2Sur la responsabilité de parrain d'une personne transsexuelle
Pour ce qui est des personnes transsexuelles souhaitant devenir parrain ou marraine de baptême, ou témoin de mariage, le Dicastère pour la doctrine de la foi estime cette opportunité acceptable. Toutefois, rappelle Mgr Bordeyne, cet avis n'est pas sans nuance ni limite. "Comme cette tâche ne constitue pas un droit, la prudence pastorale exige qu’elle ne soit pas autorisée s’il existe un risque de scandale, de légitimation indue ou de désorientation dans la sphère éducative de la communauté ecclésiale", relève-t-il. Un principe de "prudence pastorale" est proposé concernant la fonction de parrain ou marraine de baptême confiée à des personnes homosexuelles vivant en couple.
"Le texte invite à écarter spécifiquement celles qui militeraient ouvertement pour l’assimilation de leur union au mariage, mais il ne ferme pas la porte pour les autres", explique Mgr Bordeyne. "C’est le même principe que dans une récente instruction sur la bénédiction des personnes homosexuelles : éviter toute confusion ou assimilation au mariage", précise encore le prêtre français, faisant allusion à la réponse du pape François aux “dubia” de cinq cardinaux conservateurs, publiée début octobre, avant l’ouverture de l’assemblée synodale.

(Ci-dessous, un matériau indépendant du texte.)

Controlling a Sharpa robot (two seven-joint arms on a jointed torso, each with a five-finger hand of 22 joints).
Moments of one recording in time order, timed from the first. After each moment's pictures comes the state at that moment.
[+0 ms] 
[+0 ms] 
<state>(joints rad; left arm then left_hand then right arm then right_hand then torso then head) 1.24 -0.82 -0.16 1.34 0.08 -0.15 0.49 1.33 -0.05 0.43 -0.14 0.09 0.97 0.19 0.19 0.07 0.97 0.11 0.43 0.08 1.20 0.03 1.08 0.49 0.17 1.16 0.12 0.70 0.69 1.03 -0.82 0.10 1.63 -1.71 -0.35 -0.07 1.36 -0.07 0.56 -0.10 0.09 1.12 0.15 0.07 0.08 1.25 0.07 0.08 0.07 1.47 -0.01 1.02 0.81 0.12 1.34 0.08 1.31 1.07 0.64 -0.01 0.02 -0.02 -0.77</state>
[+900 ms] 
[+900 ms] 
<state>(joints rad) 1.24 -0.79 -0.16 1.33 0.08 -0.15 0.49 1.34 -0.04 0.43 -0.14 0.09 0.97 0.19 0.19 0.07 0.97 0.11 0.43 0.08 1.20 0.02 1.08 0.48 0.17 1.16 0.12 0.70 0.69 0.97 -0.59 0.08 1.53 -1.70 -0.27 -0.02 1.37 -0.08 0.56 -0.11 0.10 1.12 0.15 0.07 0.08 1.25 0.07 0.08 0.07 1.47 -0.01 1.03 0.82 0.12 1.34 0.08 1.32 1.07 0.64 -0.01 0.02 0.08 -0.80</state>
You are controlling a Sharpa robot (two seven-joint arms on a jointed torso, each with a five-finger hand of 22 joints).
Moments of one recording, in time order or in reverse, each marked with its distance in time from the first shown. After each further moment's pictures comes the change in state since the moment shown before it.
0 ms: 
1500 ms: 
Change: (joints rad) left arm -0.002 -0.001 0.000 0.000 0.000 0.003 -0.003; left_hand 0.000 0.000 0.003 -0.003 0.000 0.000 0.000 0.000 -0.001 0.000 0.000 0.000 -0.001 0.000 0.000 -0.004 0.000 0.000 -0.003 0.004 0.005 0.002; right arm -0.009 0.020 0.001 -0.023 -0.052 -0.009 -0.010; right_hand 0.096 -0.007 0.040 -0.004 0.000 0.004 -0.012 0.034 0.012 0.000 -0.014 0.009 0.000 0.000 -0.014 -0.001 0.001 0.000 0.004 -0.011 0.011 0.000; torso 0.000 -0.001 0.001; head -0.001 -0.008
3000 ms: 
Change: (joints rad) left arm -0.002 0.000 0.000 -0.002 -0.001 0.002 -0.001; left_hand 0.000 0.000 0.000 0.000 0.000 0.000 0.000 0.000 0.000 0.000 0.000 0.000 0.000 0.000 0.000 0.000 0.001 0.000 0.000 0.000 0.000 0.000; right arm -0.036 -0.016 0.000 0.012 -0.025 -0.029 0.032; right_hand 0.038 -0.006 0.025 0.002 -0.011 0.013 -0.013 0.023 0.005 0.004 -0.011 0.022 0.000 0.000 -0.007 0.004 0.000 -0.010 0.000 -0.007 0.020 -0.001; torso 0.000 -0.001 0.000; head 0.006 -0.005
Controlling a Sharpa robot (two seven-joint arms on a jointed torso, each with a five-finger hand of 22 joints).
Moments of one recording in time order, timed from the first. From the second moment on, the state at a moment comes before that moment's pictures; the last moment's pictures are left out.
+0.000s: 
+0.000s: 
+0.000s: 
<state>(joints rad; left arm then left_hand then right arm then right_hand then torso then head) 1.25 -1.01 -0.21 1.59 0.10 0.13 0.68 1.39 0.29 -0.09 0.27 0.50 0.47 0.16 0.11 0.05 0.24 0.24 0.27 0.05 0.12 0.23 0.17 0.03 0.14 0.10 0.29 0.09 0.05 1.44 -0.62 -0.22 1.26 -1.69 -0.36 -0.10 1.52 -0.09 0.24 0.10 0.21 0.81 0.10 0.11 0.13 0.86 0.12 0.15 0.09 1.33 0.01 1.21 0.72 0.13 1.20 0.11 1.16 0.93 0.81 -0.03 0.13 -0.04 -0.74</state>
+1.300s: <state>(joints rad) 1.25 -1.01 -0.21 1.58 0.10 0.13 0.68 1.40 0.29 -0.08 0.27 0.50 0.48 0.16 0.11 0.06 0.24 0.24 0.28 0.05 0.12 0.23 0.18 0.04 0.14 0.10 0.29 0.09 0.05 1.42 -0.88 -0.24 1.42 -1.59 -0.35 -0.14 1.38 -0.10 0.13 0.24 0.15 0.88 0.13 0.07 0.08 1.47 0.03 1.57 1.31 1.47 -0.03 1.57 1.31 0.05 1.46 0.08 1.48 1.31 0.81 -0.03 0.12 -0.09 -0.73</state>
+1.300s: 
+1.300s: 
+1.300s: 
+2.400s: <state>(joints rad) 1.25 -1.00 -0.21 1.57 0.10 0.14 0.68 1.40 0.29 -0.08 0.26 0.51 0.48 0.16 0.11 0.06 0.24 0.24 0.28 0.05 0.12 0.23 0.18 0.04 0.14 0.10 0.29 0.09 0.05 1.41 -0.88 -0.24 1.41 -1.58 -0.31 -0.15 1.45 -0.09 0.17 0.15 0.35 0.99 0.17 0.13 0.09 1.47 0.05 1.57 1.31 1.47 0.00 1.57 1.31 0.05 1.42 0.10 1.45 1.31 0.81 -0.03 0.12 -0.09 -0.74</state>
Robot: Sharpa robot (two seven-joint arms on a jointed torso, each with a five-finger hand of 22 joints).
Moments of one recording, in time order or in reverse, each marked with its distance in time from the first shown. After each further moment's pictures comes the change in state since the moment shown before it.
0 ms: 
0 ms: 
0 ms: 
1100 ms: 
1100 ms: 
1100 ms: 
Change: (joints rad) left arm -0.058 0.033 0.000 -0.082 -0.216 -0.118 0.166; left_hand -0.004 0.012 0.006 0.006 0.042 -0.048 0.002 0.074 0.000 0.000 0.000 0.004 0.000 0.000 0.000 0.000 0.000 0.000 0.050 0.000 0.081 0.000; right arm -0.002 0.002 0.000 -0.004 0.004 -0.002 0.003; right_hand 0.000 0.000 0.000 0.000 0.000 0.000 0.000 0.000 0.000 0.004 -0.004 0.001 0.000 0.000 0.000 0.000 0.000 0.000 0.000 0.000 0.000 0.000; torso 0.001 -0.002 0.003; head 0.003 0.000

Par ailleurs, la note de la DDF "rappelle qu’il vaut mieux recourir à la fonction de témoin au baptême quand les doutes sont avérés sur la capacité du parrain à transmettre la foi", détaille Mgr Bordeyne. Dans ce cas, il faudra prendre en compte "la possibilité qu’une autre personne du cercle familial puisse se faire garante de la correcte transmission de la foi catholique au baptisé".
4Sur le baptême d'enfants nés d'une GPA
Dans sa note, le dicastère pour la Doctrine de la foi explique que les enfants et adolescents qui ont entamé ou achevé une transition de sexe pourront recevoir le baptême "s’ils sont bien préparés et disposés". Les enfants nés d'une gestation pour autrui le peuvent tout autant, de même que ceux adoptés par un couple homosexuel. Il doit cependant "y avoir l’espérance fondée qu’il sera éduqué dans la religion catholique". L’idée sous-jacente reste de ne pas priver de la grâce du baptême ces enfants, pris dans des situations dont ils ne sont aucunement responsables, et d’inviter leurs parents à un parcours de conversion, relève Mgr Bordeyne.
5Sur la possibilité d'une personne transsexuelle ou homosexuelle d'être témoin de mariage
La note publiée par le dicastère indique que rien dans la législation canonique universelle n’empêche a priori une personne transsexuelle et-ou homosexuelle d’être témoin d’un mariage.
Pour Mgr Bordeyne, la réponse du Vatican à l'ensemble de ces questionnements "utilise des raisonnements très classiques (scolastiques)", tout en les appliquant à des cas nouveaux. "L’Église n’a cessé de faire ainsi pour répondre à des questions nouvelles, qu’on ne pouvait pas se poser auparavant."